- [EXERCISE DIRECTIONS]: Copy the records below character for character.

- [AVAILABLE RECORDS]:
-=-=-

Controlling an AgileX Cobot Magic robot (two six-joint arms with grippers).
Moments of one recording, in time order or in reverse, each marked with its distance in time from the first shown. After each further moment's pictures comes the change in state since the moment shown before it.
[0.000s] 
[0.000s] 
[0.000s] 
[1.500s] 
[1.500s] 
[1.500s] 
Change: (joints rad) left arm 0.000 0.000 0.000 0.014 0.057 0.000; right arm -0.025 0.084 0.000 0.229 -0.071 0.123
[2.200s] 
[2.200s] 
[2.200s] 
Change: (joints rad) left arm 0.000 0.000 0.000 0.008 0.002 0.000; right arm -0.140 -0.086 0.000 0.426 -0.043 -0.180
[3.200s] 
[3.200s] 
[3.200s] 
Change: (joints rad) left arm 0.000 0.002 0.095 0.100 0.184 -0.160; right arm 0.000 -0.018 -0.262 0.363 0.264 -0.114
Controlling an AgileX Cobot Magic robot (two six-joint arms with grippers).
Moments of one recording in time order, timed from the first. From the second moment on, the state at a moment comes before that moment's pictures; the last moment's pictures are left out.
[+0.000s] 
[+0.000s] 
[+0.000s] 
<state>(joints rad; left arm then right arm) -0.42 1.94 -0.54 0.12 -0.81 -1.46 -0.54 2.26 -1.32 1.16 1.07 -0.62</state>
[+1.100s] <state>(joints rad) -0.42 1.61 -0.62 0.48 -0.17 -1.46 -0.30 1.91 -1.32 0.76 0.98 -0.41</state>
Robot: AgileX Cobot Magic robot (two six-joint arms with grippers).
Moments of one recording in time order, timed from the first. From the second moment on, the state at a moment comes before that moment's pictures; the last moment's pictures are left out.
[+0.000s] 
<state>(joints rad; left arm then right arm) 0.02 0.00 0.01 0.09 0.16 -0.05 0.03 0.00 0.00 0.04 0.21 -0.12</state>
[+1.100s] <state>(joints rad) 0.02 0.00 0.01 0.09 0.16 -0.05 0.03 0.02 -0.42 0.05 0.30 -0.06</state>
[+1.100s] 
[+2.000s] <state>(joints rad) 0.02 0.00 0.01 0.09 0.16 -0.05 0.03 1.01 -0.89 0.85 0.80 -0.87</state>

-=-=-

- [SOLUTION BELOW]:
Controlling an AgileX Cobot Magic robot (two six-joint arms with grippers).
Moments of one recording, in time order or in reverse, each marked with its distance in time from the first shown. After each further moment's pictures comes the change in state since the moment shown before it.
[0.000s] 
[0.000s] 
[0.000s] 
[1.500s] 
[1.500s] 
[1.500s] 
Change: (joints rad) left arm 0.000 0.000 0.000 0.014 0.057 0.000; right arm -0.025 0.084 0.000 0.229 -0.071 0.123
[2.200s] 
[2.200s] 
[2.200s] 
Change: (joints rad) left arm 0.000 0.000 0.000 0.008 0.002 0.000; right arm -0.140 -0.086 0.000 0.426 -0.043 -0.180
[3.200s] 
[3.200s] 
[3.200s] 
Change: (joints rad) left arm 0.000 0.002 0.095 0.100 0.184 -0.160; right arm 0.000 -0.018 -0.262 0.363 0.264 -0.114
Controlling an AgileX Cobot Magic robot (two six-joint arms with grippers).
Moments of one recording in time order, timed from the first. From the second moment on, the state at a moment comes before that moment's pictures; the last moment's pictures are left out.
[+0.000s] 
[+0.000s] 
[+0.000s] 
<state>(joints rad; left arm then right arm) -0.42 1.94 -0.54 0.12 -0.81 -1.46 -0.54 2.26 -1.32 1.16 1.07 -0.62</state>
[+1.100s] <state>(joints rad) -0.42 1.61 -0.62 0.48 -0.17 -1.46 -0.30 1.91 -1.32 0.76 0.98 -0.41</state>
Robot: AgileX Cobot Magic robot (two six-joint arms with grippers).
Moments of one recording in time order, timed from the first. From the second moment on, the state at a moment comes before that moment's pictures; the last moment's pictures are left out.
[+0.000s] 
<state>(joints rad; left arm then right arm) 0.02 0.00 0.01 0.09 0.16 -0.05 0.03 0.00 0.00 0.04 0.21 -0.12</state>
[+1.100s] <state>(joints rad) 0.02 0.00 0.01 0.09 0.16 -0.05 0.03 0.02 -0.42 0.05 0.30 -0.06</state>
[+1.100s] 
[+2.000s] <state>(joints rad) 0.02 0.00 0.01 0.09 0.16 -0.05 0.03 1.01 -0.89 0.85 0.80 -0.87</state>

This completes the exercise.